:: EXERCISE BRIEF ::
Would you return the entries below word for word?

:: Stored data entries ::
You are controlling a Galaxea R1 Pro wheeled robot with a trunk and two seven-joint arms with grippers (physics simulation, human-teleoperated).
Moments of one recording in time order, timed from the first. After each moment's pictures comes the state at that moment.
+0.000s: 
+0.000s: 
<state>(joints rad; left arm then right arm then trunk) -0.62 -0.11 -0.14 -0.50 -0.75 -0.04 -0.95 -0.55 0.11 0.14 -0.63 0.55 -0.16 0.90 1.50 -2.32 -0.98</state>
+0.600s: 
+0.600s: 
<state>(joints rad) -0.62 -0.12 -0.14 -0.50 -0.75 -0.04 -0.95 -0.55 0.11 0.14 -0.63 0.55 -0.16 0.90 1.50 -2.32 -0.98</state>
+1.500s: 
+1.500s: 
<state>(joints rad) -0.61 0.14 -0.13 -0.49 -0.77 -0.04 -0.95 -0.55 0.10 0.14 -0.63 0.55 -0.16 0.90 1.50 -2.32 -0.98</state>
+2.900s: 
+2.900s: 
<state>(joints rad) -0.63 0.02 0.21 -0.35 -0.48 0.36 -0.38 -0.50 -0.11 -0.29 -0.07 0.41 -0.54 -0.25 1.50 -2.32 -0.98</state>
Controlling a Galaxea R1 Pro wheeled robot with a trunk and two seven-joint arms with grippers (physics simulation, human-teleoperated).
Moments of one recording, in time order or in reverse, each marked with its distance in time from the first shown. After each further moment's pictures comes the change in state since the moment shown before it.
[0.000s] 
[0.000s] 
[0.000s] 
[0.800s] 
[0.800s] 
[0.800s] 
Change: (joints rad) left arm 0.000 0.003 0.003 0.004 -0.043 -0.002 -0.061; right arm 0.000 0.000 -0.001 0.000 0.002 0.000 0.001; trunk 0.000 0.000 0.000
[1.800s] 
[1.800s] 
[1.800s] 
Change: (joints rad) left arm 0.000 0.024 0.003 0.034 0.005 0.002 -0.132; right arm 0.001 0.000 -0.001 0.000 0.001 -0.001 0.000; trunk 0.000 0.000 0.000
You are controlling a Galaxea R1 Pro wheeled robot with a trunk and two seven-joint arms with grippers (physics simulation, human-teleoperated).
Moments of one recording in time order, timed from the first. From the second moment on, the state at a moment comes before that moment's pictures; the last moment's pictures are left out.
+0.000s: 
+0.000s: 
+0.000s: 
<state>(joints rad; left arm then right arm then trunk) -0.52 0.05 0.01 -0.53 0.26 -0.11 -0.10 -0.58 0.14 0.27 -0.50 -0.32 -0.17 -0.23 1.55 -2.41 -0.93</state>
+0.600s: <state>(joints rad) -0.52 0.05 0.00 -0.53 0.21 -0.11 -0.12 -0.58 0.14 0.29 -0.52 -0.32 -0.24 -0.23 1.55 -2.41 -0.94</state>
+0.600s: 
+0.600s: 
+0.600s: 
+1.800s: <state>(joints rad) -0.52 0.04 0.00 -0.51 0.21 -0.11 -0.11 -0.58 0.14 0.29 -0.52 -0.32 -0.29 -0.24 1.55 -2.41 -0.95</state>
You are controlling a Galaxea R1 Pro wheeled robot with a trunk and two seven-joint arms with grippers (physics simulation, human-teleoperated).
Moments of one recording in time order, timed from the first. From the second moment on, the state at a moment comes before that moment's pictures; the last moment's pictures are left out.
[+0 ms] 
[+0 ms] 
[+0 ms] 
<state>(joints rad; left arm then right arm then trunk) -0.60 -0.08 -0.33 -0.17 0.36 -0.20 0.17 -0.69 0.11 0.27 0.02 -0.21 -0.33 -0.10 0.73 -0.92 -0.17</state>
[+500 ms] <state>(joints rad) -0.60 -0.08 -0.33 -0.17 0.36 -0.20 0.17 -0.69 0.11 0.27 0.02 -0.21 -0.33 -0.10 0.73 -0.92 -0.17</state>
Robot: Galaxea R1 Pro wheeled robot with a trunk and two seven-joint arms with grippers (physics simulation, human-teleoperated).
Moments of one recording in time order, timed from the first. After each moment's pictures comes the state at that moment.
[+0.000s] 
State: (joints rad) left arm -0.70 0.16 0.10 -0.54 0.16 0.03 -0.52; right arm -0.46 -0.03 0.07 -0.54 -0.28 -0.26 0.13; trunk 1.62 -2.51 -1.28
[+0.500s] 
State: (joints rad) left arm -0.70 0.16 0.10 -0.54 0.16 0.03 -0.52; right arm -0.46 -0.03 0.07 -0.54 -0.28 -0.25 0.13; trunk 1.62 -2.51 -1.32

:: TASK SOLUTION ::
You are controlling a Galaxea R1 Pro wheeled robot with a trunk and two seven-joint arms with grippers (physics simulation, human-teleoperated).
Moments of one recording in time order, timed from the first. After each moment's pictures comes the state at that moment.
+0.000s: 
+0.000s: 
<state>(joints rad; left arm then right arm then trunk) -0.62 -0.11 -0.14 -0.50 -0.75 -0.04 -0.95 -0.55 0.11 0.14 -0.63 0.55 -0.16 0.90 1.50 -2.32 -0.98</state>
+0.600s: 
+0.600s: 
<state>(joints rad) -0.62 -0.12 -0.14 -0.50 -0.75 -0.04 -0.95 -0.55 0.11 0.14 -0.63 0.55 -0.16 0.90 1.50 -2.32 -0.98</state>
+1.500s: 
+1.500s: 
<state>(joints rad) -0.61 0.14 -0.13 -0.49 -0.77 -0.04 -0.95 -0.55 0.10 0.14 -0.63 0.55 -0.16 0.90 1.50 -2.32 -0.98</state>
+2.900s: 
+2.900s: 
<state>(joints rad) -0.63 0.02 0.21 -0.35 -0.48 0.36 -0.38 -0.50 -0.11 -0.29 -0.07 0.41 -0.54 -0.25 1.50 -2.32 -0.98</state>
Controlling a Galaxea R1 Pro wheeled robot with a trunk and two seven-joint arms with grippers (physics simulation, human-teleoperated).
Moments of one recording, in time order or in reverse, each marked with its distance in time from the first shown. After each further moment's pictures comes the change in state since the moment shown before it.
[0.000s] 
[0.000s] 
[0.000s] 
[0.800s] 
[0.800s] 
[0.800s] 
Change: (joints rad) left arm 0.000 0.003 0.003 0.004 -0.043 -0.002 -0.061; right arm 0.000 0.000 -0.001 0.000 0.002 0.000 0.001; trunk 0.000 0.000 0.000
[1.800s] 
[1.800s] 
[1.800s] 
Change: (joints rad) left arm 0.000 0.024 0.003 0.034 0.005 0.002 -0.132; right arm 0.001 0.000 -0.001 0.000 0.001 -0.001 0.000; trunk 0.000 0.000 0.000
You are controlling a Galaxea R1 Pro wheeled robot with a trunk and two seven-joint arms with grippers (physics simulation, human-teleoperated).
Moments of one recording in time order, timed from the first. From the second moment on, the state at a moment comes before that moment's pictures; the last moment's pictures are left out.
+0.000s: 
+0.000s: 
+0.000s: 
<state>(joints rad; left arm then right arm then trunk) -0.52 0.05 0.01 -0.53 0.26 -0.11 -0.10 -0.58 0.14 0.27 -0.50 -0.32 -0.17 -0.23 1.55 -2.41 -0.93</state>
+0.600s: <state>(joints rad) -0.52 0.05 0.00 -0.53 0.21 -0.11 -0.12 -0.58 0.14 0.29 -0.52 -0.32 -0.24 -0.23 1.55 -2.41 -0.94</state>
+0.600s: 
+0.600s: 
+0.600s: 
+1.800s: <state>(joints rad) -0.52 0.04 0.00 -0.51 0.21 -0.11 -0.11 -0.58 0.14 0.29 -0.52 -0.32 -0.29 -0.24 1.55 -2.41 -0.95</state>
You are controlling a Galaxea R1 Pro wheeled robot with a trunk and two seven-joint arms with grippers (physics simulation, human-teleoperated).
Moments of one recording in time order, timed from the first. From the second moment on, the state at a moment comes before that moment's pictures; the last moment's pictures are left out.
[+0 ms] 
[+0 ms] 
[+0 ms] 
<state>(joints rad; left arm then right arm then trunk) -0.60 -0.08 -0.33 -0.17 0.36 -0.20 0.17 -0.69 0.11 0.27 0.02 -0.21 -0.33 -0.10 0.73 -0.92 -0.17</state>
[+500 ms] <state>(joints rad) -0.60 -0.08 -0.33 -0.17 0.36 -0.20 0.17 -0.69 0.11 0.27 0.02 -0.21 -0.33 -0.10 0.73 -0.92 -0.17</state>
Robot: Galaxea R1 Pro wheeled robot with a trunk and two seven-joint arms with grippers (physics simulation, human-teleoperated).
Moments of one recording in time order, timed from the first. After each moment's pictures comes the state at that moment.
[+0.000s] 
State: (joints rad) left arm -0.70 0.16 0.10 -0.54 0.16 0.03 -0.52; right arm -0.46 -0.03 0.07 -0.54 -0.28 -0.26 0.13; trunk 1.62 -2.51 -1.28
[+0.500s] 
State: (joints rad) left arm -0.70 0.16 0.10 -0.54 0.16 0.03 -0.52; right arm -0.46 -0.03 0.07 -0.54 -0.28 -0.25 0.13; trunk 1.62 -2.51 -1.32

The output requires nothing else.